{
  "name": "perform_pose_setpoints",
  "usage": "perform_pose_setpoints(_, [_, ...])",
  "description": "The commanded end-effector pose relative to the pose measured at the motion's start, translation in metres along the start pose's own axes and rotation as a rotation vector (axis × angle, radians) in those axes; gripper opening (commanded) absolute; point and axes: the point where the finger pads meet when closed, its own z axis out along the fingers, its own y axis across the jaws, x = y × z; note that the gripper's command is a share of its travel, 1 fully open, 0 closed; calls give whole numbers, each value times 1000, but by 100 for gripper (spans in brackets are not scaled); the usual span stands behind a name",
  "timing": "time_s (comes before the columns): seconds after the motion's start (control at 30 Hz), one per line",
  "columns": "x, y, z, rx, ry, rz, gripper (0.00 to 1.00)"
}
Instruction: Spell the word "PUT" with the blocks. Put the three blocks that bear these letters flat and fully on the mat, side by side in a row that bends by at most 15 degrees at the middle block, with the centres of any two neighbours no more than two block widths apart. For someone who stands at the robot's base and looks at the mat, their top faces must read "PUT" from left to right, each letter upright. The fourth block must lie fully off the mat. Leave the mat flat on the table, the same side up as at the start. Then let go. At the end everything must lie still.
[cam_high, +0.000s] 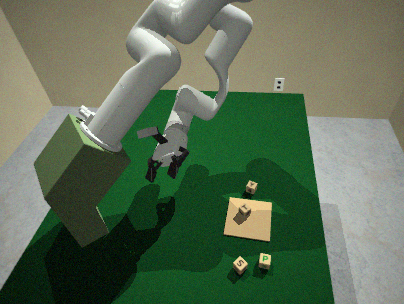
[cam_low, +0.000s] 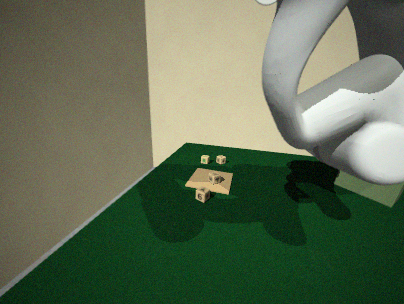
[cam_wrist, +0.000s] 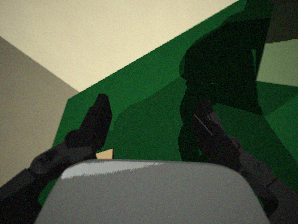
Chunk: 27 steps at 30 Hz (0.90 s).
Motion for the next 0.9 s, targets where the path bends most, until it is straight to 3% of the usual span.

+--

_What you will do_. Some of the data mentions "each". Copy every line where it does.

_Written solution_.
  "description": "The commanded end-effector pose relative to the pose measured at the motion's start, translation in metres along the start pose's own axes and rotation as a rotation vector (axis × angle, radians) in those axes; gripper opening (commanded) absolute; point and axes: the point where the finger pads meet when closed, its own z axis out along the fingers, its own y axis across the jaws, x = y × z; note that the gripper's command is a share of its travel, 1 fully open, 0 closed; calls give whole numbers, each value times 1000, but by 100 for gripper (spans in brackets are not scaled); the usual span stands behind a name",
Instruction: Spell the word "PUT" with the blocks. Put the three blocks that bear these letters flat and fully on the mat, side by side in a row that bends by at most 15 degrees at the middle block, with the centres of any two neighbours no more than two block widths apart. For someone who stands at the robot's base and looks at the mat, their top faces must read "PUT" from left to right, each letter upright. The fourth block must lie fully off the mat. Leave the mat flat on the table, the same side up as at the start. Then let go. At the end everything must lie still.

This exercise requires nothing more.